9. Chamo de “homem casto” aquele que, no meio das tentações, das armadilhas e das agitações, toma para si sábias precauções, que ele reproduz em sua conduta os costumes dos que estão fora de todo perigo.
10. Chamo de “monge” o homem que, em um corpo terrestre e corrompido, se esforça, como se ele estivesse livre de seu corpo, de imitar o estado e a vida das inteligências celestes.
11. Chamo de “monge” o homem que, em todo tempo, em todos os lugares e em todas as coisas, segue exatamente a lei do Senhor, e se conforma perfeitamente à sua Santa Vontade;
12. Chamo de “monge” o homem que, fazendo violência à natureza, não cessa de vigiar seus sentidos, e de domar seus apetites desregrados.

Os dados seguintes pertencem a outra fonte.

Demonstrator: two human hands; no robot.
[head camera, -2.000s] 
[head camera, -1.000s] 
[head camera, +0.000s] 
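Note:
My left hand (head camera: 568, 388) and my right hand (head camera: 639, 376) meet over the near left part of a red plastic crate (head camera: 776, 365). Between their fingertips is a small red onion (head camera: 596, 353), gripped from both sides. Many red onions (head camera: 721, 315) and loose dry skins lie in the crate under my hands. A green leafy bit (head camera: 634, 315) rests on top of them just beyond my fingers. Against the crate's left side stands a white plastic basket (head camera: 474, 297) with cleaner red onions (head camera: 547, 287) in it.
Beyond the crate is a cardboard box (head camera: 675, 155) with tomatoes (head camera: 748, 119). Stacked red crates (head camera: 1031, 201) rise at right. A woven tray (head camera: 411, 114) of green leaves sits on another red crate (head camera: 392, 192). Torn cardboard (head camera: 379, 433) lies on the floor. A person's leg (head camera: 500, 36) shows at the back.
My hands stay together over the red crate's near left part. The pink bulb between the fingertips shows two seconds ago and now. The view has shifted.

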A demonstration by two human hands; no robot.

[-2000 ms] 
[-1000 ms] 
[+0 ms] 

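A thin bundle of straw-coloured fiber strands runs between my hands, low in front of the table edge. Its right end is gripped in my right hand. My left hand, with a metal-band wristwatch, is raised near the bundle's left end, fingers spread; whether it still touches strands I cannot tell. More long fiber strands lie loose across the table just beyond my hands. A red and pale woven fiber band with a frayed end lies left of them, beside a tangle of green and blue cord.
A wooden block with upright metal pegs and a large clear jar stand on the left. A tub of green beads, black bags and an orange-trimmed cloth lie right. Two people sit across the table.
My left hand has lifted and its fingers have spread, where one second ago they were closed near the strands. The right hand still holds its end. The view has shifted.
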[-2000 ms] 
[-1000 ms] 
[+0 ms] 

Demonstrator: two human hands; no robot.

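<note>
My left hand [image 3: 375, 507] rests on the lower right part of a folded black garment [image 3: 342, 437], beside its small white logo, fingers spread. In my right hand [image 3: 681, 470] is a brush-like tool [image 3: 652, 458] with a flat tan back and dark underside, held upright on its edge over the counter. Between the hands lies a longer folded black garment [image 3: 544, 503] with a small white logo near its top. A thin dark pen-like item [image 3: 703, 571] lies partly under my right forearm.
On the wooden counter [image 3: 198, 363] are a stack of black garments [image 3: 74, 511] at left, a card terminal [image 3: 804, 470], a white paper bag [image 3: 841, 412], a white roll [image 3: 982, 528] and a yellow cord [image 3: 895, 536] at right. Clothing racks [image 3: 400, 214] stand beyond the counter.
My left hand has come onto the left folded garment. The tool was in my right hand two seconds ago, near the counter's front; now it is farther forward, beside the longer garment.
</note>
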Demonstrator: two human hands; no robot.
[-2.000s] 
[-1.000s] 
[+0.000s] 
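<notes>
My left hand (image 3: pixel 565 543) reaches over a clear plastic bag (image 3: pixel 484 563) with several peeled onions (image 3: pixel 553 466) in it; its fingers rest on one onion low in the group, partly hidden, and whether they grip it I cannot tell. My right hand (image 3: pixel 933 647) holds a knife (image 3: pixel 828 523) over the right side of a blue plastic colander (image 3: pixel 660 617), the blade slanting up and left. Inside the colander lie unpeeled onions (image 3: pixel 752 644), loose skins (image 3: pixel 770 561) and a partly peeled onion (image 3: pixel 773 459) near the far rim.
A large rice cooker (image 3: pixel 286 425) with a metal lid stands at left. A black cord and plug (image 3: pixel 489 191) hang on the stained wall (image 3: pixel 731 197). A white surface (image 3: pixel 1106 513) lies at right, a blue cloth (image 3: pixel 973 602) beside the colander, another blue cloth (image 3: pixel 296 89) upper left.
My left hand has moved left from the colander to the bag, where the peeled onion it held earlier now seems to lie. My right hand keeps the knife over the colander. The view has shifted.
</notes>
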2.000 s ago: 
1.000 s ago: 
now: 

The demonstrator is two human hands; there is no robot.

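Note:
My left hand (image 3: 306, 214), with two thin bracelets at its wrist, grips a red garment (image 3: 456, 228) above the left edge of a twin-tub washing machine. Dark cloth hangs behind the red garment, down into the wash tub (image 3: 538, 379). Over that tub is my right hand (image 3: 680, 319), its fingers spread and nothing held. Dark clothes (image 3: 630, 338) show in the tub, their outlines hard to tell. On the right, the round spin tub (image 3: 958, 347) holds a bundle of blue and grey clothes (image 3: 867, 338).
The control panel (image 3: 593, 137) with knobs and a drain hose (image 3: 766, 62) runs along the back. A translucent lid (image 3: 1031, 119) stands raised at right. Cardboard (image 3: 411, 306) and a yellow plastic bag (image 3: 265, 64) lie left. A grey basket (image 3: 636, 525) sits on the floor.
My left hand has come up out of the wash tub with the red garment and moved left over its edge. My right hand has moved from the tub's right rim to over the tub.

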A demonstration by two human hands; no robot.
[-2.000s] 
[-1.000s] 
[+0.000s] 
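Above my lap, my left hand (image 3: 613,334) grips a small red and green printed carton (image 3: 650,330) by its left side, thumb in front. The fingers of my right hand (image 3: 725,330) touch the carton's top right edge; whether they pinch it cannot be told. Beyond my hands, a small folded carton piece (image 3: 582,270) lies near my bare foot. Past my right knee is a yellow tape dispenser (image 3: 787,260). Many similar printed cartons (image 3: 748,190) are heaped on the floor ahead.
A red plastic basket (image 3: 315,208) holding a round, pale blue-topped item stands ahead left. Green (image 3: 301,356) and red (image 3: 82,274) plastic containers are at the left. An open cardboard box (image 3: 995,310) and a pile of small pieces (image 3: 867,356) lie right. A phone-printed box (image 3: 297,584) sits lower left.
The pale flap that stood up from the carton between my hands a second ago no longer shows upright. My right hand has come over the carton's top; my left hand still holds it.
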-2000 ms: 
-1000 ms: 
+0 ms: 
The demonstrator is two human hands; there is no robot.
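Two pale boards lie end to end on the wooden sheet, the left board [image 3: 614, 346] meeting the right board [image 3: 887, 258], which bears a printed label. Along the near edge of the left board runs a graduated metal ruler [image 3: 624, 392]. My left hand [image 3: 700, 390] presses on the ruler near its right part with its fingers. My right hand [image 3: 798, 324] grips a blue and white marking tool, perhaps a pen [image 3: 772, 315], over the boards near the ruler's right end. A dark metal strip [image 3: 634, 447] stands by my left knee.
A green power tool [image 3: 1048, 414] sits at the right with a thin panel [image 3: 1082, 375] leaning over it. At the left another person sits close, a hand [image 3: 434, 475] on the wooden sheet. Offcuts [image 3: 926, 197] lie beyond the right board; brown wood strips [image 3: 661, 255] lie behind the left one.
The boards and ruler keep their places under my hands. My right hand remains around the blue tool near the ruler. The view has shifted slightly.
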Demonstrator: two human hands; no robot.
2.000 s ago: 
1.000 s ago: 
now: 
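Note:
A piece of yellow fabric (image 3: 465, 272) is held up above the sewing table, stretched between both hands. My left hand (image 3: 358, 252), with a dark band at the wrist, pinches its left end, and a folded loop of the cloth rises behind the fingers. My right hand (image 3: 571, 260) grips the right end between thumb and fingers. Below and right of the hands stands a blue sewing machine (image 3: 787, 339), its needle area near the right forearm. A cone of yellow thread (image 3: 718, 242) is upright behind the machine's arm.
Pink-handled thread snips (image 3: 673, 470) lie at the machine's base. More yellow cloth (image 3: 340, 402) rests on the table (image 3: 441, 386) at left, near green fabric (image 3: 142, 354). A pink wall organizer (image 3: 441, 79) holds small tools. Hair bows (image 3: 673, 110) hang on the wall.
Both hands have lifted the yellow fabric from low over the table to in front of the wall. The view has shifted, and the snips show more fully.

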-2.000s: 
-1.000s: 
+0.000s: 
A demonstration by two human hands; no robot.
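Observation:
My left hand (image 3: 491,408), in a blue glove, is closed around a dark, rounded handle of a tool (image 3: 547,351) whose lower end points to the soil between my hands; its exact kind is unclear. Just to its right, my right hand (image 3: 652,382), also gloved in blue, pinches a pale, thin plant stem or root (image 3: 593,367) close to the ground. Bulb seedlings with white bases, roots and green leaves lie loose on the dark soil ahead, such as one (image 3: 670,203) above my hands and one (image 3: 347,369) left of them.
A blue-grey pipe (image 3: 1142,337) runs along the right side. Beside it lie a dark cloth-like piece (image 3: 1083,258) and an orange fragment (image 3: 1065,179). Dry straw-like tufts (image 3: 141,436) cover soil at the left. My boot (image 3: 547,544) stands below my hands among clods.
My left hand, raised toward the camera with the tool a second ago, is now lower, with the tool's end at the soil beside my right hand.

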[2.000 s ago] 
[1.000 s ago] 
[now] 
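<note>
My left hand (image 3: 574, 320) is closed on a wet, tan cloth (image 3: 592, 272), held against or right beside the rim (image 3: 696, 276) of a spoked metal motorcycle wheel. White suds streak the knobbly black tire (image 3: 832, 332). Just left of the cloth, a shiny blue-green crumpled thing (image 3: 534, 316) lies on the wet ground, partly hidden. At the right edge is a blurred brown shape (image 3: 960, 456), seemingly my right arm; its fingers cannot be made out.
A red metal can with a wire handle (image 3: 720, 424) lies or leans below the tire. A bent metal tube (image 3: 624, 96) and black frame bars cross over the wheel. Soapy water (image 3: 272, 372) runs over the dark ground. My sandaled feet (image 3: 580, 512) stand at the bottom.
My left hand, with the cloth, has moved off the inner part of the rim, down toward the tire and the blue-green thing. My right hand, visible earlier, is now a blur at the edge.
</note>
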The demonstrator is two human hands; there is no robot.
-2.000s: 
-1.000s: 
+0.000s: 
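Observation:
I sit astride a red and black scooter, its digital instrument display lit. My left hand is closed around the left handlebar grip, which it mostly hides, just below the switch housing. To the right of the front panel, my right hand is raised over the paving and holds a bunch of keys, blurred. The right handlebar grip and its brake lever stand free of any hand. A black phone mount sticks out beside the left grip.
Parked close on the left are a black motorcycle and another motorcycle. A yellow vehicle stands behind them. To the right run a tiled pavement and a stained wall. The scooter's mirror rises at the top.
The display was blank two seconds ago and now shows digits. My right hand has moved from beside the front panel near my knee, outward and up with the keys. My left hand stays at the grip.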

13. Chamo de “monge” o homem que, conserva seu corpo em santidade, sua língua na pureza, e que orna seu espírito com as luzes do Santo Espírito;
14. Chamo de “monge” o homem que, dia e noite, detesta e chora seus pecados, e não perde de vista o pensamento salutar da morte.
15. E por “renúncia ao mundo”, entendo o ódio que leva à tudo o que os mundanos amam e louvam, e o abandono voluntário dos bens caducos e perecíveis, em um desejo e esperança de obter e possuir bens sobrenaturais.